[INPUT RECORDS Boundary: Start]
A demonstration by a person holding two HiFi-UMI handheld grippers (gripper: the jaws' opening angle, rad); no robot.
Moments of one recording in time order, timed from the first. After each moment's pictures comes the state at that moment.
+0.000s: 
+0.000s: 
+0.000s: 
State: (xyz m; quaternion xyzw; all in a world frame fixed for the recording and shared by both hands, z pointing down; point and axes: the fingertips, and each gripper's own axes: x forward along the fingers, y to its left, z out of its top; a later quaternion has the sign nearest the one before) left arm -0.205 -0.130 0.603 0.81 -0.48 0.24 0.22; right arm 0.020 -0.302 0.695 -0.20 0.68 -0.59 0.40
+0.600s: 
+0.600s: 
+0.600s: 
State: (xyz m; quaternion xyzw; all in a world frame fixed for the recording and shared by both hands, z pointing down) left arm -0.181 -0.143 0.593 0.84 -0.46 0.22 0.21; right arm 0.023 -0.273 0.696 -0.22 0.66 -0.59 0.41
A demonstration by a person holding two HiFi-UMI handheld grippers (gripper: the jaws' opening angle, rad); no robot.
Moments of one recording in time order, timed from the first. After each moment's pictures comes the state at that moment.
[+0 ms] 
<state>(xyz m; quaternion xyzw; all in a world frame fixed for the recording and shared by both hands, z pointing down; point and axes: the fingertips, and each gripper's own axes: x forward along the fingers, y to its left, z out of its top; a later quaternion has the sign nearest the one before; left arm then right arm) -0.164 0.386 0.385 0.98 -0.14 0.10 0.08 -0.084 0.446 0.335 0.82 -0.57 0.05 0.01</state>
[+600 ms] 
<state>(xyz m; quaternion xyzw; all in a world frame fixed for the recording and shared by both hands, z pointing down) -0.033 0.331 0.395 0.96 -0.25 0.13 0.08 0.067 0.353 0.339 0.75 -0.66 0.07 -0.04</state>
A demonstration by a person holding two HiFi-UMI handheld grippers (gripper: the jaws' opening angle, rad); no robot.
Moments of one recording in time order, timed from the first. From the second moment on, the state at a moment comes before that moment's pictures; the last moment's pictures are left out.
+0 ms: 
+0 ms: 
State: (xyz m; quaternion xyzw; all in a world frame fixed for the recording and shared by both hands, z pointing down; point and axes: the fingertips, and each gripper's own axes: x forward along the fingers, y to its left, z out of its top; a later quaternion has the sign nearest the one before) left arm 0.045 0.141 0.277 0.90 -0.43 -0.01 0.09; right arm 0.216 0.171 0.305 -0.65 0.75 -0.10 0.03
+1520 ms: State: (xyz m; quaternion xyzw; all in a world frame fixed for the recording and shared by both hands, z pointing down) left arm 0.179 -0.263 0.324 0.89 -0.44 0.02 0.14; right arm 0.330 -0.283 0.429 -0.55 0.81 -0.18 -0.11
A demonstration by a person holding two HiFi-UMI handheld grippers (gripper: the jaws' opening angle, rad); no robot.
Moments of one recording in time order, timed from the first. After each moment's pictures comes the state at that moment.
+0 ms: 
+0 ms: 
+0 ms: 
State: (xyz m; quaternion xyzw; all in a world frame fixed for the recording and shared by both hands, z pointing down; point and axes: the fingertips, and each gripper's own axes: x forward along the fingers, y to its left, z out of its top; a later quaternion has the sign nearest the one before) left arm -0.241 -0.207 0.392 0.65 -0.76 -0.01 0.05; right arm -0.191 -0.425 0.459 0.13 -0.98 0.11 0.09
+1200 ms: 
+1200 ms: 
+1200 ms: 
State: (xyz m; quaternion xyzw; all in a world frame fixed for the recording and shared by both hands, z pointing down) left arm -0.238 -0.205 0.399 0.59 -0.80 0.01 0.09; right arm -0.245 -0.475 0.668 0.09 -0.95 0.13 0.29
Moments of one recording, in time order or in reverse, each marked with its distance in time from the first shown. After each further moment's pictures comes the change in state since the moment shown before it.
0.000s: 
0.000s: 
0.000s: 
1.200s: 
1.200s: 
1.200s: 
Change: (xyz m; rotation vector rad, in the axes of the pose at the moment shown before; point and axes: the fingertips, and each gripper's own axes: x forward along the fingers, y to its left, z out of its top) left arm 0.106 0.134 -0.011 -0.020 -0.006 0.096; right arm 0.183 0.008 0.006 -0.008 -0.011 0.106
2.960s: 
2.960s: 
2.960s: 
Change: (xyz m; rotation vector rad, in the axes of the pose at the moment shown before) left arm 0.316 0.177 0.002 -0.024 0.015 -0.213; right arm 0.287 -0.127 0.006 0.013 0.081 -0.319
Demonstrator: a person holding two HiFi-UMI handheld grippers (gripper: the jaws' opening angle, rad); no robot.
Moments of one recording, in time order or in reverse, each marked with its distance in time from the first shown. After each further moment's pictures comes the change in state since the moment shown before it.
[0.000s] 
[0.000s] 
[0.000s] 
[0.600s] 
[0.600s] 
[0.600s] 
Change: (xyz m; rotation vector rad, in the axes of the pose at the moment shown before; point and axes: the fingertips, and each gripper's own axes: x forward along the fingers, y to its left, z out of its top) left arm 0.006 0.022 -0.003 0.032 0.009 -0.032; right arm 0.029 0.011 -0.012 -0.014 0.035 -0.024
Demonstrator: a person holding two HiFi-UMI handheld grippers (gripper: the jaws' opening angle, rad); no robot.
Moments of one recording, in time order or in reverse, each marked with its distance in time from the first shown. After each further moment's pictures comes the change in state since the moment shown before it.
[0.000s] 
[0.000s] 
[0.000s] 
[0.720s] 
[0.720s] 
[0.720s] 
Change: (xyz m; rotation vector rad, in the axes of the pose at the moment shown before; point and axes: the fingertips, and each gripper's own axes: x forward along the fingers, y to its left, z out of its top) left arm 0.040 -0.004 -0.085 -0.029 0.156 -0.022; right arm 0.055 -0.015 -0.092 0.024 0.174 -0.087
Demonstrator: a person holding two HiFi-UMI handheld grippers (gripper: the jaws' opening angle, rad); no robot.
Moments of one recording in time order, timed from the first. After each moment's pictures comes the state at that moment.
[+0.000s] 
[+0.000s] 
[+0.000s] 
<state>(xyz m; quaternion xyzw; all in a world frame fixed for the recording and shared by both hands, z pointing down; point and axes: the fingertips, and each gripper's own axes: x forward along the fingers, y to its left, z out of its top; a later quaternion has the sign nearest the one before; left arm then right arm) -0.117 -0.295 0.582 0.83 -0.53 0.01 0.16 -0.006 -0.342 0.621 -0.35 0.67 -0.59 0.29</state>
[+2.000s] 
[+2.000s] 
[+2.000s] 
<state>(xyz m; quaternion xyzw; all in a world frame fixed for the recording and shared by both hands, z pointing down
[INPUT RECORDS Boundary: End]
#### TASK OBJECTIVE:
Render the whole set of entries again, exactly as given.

#### TASK OUTPUT:
A demonstration by a person holding two HiFi-UMI handheld grippers (gripper: the jaws' opening angle, rad); no robot.
Moments of one recording in time order, timed from the first. After each moment's pictures comes the state at that moment.
+0.000s: 
+0.000s: 
+0.000s: 
State: (xyz m; quaternion xyzw; all in a world frame fixed for the recording and shared by both hands, z pointing down; point and axes: the fingertips, and each gripper's own axes: x forward along the fingers, y to its left, z out of its top; a later quaternion has the sign nearest the one before) left arm -0.205 -0.130 0.603 0.81 -0.48 0.24 0.22; right arm 0.020 -0.302 0.695 -0.20 0.68 -0.59 0.40
+0.600s: 
+0.600s: 
+0.600s: 
State: (xyz m; quaternion xyzw; all in a world frame fixed for the recording and shared by both hands, z pointing down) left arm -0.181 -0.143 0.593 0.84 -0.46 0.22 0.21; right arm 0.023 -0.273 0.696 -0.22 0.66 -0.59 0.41
A demonstration by a person holding two HiFi-UMI handheld grippers (gripper: the jaws' opening angle, rad); no robot.
Moments of one recording in time order, timed from the first. After each moment's pictures comes the state at that moment.
[+0 ms] 
<state>(xyz m; quaternion xyzw; all in a world frame fixed for the recording and shared by both hands, z pointing down; point and axes: the fingertips, and each gripper's own axes: x forward along the fingers, y to its left, z out of its top; a later quaternion has the sign nearest the one before; left arm then right arm) -0.164 0.386 0.385 0.98 -0.14 0.10 0.08 -0.084 0.446 0.335 0.82 -0.57 0.05 0.01</state>
[+600 ms] 
<state>(xyz m; quaternion xyzw; all in a world frame fixed for the recording and shared by both hands, z pointing down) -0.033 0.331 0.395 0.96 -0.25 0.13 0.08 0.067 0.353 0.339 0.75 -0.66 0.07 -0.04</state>
A demonstration by a person holding two HiFi-UMI handheld grippers (gripper: the jaws' opening angle, rad); no robot.
Moments of one recording in time order, timed from the first. From the second moment on, the state at a moment comes before that moment's pictures; the last moment's pictures are left out.
+0 ms: 
+0 ms: 
State: (xyz m; quaternion xyzw; all in a world frame fixed for the recording and shared by both hands, z pointing down; point and axes: the fingertips, and each gripper's own axes: x forward along the fingers, y to its left, z out of its top; a later quaternion has the sign nearest the one before) left arm 0.045 0.141 0.277 0.90 -0.43 -0.01 0.09; right arm 0.216 0.171 0.305 -0.65 0.75 -0.10 0.03
+1520 ms: State: (xyz m; quaternion xyzw; all in a world frame fixed for the recording and shared by both hands, z pointing down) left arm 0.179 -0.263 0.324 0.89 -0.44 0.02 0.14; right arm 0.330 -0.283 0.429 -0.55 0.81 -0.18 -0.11
A demonstration by a person holding two HiFi-UMI handheld grippers (gripper: the jaws' opening angle, rad); no robot.
Moments of one recording in time order, timed from the first. After each moment's pictures comes the state at that moment.
+0 ms: 
+0 ms: 
+0 ms: 
State: (xyz m; quaternion xyzw; all in a world frame fixed for the recording and shared by both hands, z pointing down; point and axes: the fingertips, and each gripper's own axes: x forward along the fingers, y to its left, z out of its top; a later quaternion has the sign nearest the one before) left arm -0.241 -0.207 0.392 0.65 -0.76 -0.01 0.05; right arm -0.191 -0.425 0.459 0.13 -0.98 0.11 0.09
+1200 ms: 
+1200 ms: 
+1200 ms: 
State: (xyz m; quaternion xyzw; all in a world frame fixed for the recording and shared by both hands, z pointing down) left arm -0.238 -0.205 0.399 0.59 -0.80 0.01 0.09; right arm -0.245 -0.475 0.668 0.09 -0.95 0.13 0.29
Moments of one recording, in time order or in reverse, each marked with its distance in time from the first shown. After each further moment's pictures comes the change in state since the moment shown before it.
0.000s: 
0.000s: 
0.000s: 
1.200s: 
1.200s: 
1.200s: 
Change: (xyz m; rotation vector rad, in the axes of the pose at the moment shown before; point and axes: the fingertips, and each gripper's own axes: x forward along the fingers, y to its left, z out of its top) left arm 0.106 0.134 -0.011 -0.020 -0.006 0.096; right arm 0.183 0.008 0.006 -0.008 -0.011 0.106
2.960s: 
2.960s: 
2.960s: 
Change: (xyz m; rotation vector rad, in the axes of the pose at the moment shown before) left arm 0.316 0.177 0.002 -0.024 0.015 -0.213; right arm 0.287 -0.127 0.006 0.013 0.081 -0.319
Demonstrator: a person holding two HiFi-UMI handheld grippers (gripper: the jaws' opening angle, rad); no robot.
Moments of one recording, in time order or in reverse, each marked with its distance in time from the first shown. After each further moment's pictures comes the change in state since the moment shown before it.
[0.000s] 
[0.000s] 
[0.000s] 
[0.600s] 
[0.600s] 
[0.600s] 
Change: (xyz m; rotation vector rad, in the axes of the pose at the moment shown before; point and axes: the fingertips, and each gripper's own axes: x forward along the fingers, y to its left, z out of its top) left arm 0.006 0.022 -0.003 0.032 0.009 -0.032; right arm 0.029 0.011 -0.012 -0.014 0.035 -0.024
Demonstrator: a person holding two HiFi-UMI handheld grippers (gripper: the jaws' opening angle, rad); no robot.
Moments of one recording, in time order or in reverse, each marked with its distance in time from the first shown. After each further moment's pictures comes the change in state since the moment shown before it.
[0.000s] 
[0.000s] 
[0.000s] 
[0.720s] 
[0.720s] 
[0.720s] 
Change: (xyz m; rotation vector rad, in the axes of the pose at the moment shown before; point and axes: the fingertips, and each gripper's own axes: x forward along the fingers, y to its left, z out of its top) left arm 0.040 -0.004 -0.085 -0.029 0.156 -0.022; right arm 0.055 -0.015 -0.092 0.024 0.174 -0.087
Demonstrator: a person holding two HiFi-UMI handheld grippers (gripper: the jaws' opening angle, rad); no robot.
Moments of one recording in time order, timed from the first. After each moment's pictures comes the state at that moment.
[+0.000s] 
[+0.000s] 
[+0.000s] 
<state>(xyz m; quaternion xyzw; all in a world frame fixed for the recording and shared by both hands, z pointing down; point and axes: the fingertips, and each gripper's own axes: x forward along the fingers, y to its left, z out of its top; a later quaternion has the sign nearest the one before; left arm then right arm) -0.117 -0.295 0.582 0.83 -0.53 0.01 0.16 -0.006 -0.342 0.621 -0.35 0.67 -0.59 0.29</state>
[+2.000s] 
[+2.000s] 
[+2.000s] 
<state>(xyz m; quaternion xyzw; all in a world frame fixed for the recording and shared by both hands, z pointing down

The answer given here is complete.